There is one item of furniture that causes fear and consternation within the Alexander world. Students struggle with it. Teachers are troubled by it.
This is it:
Look at those soft cushions, the deep seat, the squashy backrest, the enticing armrest. It invites you to slump. It encourages you to curl up. It positively begs you to flop. How can a good Alexander student possibly sit straight and upright in something like that? How can you maintain the slightly forward angle of the pelvis, and the extended ‘S’ of the spine?
In fact, the dilemma is so great that some students begin to feel guilty when they sit in one. Or worse, to avoid using their sofa(*) altogether. Which makes life a bit awkward.
It could be time to call on an important part of FM Alexander’s plan(†) for dealing with any sort of movement, sitting on the sofa included:-
“Analyze the conditions of use present”
“Reason out the means whereby a more satisfactory use could be brought about”

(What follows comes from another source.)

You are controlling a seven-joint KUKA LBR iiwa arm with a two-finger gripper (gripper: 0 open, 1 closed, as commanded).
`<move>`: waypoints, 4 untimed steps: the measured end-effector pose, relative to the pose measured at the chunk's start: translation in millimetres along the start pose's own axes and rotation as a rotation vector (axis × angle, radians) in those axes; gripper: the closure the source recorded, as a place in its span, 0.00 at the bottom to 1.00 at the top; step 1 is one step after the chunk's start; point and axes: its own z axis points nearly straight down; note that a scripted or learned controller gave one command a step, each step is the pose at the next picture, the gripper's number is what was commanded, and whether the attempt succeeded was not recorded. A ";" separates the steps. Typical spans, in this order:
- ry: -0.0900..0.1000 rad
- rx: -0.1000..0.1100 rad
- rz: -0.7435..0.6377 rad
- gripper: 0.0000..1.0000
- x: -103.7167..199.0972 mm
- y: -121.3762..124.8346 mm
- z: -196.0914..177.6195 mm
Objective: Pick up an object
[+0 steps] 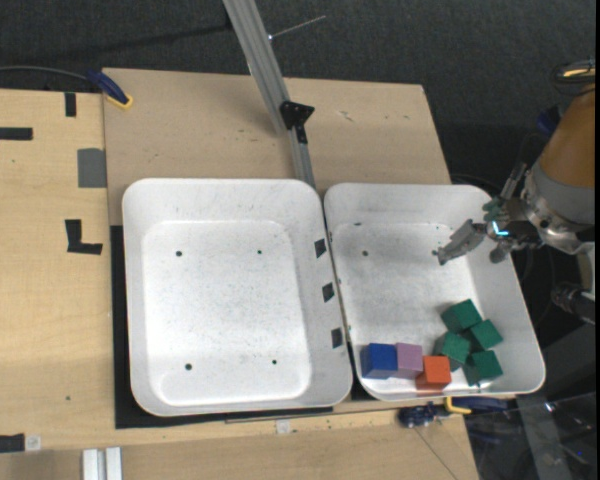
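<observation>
Objects: green blocks (470, 340), orange block (436, 370), pink block (409, 357) and blue block (381, 358) crowd the near corner of the right bin (400, 218).
Gripper: the gripper (473, 240) hangs over the bin's right side, apart from the blocks, fingers spread, nothing between them.
Advice: the blue block at the row's end looks the easiest to straddle.
Risk: bin walls close by.

The table (230, 128) looks like pale, matt wood, and both white bins (140, 268) have a smooth, faintly glossy plastic look, speckled with dark marks. Below the gripper (475, 240), the coloured blocks (435, 358) look matt.
</observation>
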 end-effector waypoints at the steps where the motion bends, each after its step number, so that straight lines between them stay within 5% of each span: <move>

Normally in any sort of lesson involving sitting, you use a hard, dining-room sort of chair. In which case, sitting with the “S” spine is a great strategy. However, in a sofa, the conditions of use are entirely different. It sags. It forces you to tilt your pelvis and lower spine backwards. You need a different strategy.
So here’s a question. Why not curl up when you sit in a sofa?
No reason at all.
It’s not the curling, sagging or slumping that’s the problem. It’s how you go about it.
If you push your legs down, lock your waist backwards, force your chest forwards and poke your chin down and out, then you will undoubtedly be putting a lot of extra stress and strain on your spine. But what if you allow your pelvis and spine to mould themselves to the curves of those squashy cushions, without adding in any unnecessary muscle tension? Then you can be comfortable, freely and easily, on as many sofas as you want.
(*)or settee or couch
(†) The Use of the Self, IRDEAT edition p.423.